> _REQUIRED ACTION_
Please reproduce the data below exactly, from the first line to the last.
··· PROVIDED RECORDS ···
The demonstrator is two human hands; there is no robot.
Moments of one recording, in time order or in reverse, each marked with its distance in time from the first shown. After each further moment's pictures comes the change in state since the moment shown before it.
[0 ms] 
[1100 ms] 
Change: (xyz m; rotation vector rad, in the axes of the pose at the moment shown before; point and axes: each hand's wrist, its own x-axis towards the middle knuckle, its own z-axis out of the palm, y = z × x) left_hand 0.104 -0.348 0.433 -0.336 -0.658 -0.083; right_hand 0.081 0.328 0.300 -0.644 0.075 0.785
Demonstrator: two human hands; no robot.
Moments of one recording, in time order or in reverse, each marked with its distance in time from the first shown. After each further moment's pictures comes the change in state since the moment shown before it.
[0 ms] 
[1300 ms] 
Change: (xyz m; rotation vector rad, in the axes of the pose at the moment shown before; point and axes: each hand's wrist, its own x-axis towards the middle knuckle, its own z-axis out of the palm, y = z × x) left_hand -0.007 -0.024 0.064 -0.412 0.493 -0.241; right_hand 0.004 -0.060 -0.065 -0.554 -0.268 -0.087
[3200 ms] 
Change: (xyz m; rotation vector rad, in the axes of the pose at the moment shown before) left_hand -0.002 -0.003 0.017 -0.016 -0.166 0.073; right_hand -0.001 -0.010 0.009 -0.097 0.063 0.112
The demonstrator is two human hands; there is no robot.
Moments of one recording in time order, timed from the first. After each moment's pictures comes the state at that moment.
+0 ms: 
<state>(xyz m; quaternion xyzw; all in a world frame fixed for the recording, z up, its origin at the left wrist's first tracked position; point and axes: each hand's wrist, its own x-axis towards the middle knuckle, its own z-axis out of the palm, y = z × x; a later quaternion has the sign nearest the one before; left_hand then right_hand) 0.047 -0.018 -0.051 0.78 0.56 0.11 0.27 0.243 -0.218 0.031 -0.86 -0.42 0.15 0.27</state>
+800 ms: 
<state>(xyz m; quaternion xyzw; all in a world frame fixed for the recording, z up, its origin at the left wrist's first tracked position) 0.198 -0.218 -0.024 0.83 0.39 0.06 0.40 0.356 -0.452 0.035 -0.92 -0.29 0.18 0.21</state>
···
> _RESULT FOR THIS EXERCISE_
The demonstrator is two human hands; there is no robot.
Moments of one recording, in time order or in reverse, each marked with its distance in time from the first shown. After each further moment's pictures comes the change in state since the moment shown before it.
[0 ms] 
[1100 ms] 
Change: (xyz m; rotation vector rad, in the axes of the pose at the moment shown before; point and axes: each hand's wrist, its own x-axis towards the middle knuckle, its own z-axis out of the palm, y = z × x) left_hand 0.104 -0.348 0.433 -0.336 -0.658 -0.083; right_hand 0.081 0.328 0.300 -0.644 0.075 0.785
Demonstrator: two human hands; no robot.
Moments of one recording, in time order or in reverse, each marked with its distance in time from the first shown. After each further moment's pictures comes the change in state since the moment shown before it.
[0 ms] 
[1300 ms] 
Change: (xyz m; rotation vector rad, in the axes of the pose at the moment shown before; point and axes: each hand's wrist, its own x-axis towards the middle knuckle, its own z-axis out of the palm, y = z × x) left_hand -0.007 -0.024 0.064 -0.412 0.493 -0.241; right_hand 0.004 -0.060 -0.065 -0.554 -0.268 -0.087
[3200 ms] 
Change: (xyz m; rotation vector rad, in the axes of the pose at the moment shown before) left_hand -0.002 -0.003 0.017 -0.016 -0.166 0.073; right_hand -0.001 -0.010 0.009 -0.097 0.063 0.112
The demonstrator is two human hands; there is no robot.
Moments of one recording in time order, timed from the first. After each moment's pictures comes the state at that moment.
+0 ms: 
<state>(xyz m; quaternion xyzw; all in a world frame fixed for the recording, z up, its origin at the left wrist's first tracked position; point and axes: each hand's wrist, its own x-axis towards the middle knuckle, its own z-axis out of the palm, y = z × x; a later quaternion has the sign nearest the one before; left_hand then right_hand) 0.047 -0.018 -0.051 0.78 0.56 0.11 0.27 0.243 -0.218 0.031 -0.86 -0.42 0.15 0.27</state>
+800 ms: 
<state>(xyz m; quaternion xyzw; all in a world frame fixed for the recording, z up, its origin at the left wrist's first tracked position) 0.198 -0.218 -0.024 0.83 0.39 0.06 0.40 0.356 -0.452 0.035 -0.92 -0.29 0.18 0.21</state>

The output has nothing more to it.